Jean-Pierre LAVIGNES
PARIS, décembre 1996
Il y a douze ans maintenant, Calum Fraser exposait pour la première fois à la galerie.
Depuis douze ans et une dizaine d’expositions, de nombreux collectionneurs dans le monde entier se sont intéressés à son travail, beaucoup de critiques d’art et d’historiens ont écrit sur sa peinture et de nombreuses institutions publiques et privées ont fait rentrer ses oeuvres dans leurs collections.
Mais qui est Fraser ?
FRASER est un artiste écossais, émule d’Anthony Green et de Lucian Freud, vivant à Paris depuis treize ans et qui peint dans la plus pure tradition de la peinture anglaise.
Chez Fraser, il y a la peinture et le sujet de la peinture. Le choix délibéré des couleurs donne toujours le ton du tableau, et le ton est rarement l’histoire qu’il raconte. Il détourne les citations et recrée nos univers familiers d’une telle manière qu’ils deviennent un monde surréaliste. Sa laverie automatique devient un décor pour « Starmania » et dans un de ses tableaux ayant pour sujet une femme en robe d’un autre siècle qui court au milieu de la forêt, il s’agit en vérité d’une partie de tennis dans laquelle le poisson que teint la dame fait office de raquette, un poisson plus petit lui, est la balle. Chacun de ses tableaux comporte des anomalies que le regard accepte et qui deviennent normales tant la séduction de la couleur et de la peinture est forte.
Ses tableaux qui n’ont rien à voir avec la réalité ont un réalisme qui dérange.
Calum FRASER peint la vie avec tout ce qu’elle a de bizarre et d’étrange, tout ce qu’elle a de merveilleux, et les contes de fées sont toujours présents dans l’insupportable qu’il se plaît à dépeindre. L’insupportable fait partie de notre quotidien que nous supportons. L’insupportable fait partie des fantasmes que nous n’assumons pas. L’insupportable est la nouvelle forme de romantisme d’une époque qui se questionne comme notre civilisation s’interroge.

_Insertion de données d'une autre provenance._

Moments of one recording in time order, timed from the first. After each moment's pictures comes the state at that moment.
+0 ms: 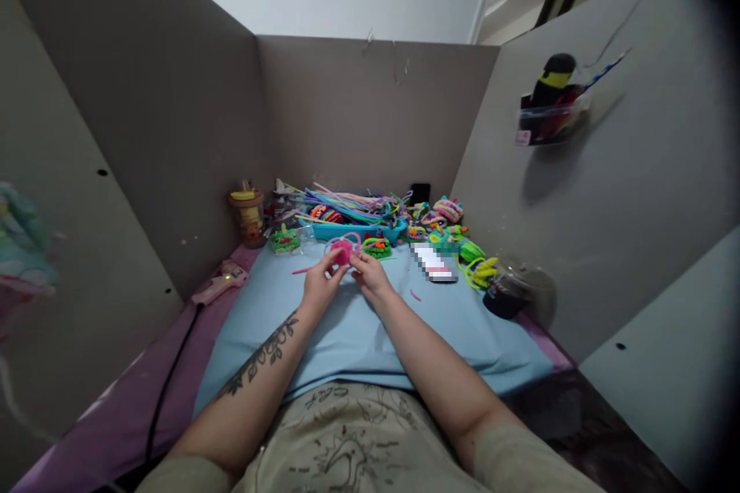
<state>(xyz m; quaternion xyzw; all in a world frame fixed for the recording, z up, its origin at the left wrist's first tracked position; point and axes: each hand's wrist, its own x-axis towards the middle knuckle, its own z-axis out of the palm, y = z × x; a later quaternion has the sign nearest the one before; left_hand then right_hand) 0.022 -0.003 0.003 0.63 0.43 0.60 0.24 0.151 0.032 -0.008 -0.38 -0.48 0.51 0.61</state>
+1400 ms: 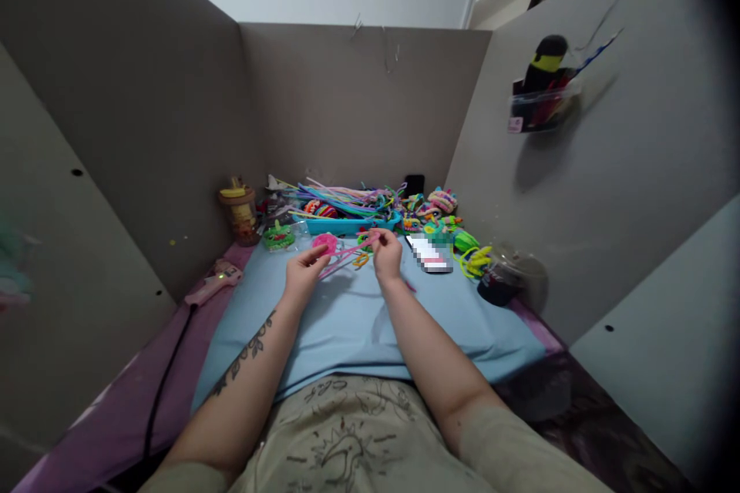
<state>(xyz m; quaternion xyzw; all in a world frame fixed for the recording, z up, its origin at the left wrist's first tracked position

La peinture de Fraser n’est pas facile. Elle est séduisante comme ces fleurs vénéneuses qui mordent et dont les traces sont indélébiles. On ne se guérit pas de Fraser. On n’est pas malade non plus de Fraser. Fraser est une nécessité, un constat, un regard à la fois plein d’amour et sans pitié sur « soi-même » « nous-mêmes ». Nous et l’autre. Cette impossible comparaison sans laquelle on ne peut pas vivre et qui rend la vie si difficile.
On croise les tableaux de Fraser tous les jours dans nos rêves comme on les croise dans la rue. Le sentiment d’inconfort devient bien-être, l’ambiguïté est une nouvelle forme de langage et seule l’image rassure… et puis on se réveille avec un sentiment bizarre. Ces rêves du petit matin ont des odeurs qui dérangent et qu’on conserve parce qu’elles sont chaudes, comme on conserve toujours le souvenir d’une toile de Fraser qu’on a croisée à un détour de sa vie.
Il y a dans cette œuvre un définitif qu’on voudrait provisoire et qui est tellement l’homme qu’on sait parfaitement qu’on ne s’en délivrera jamais.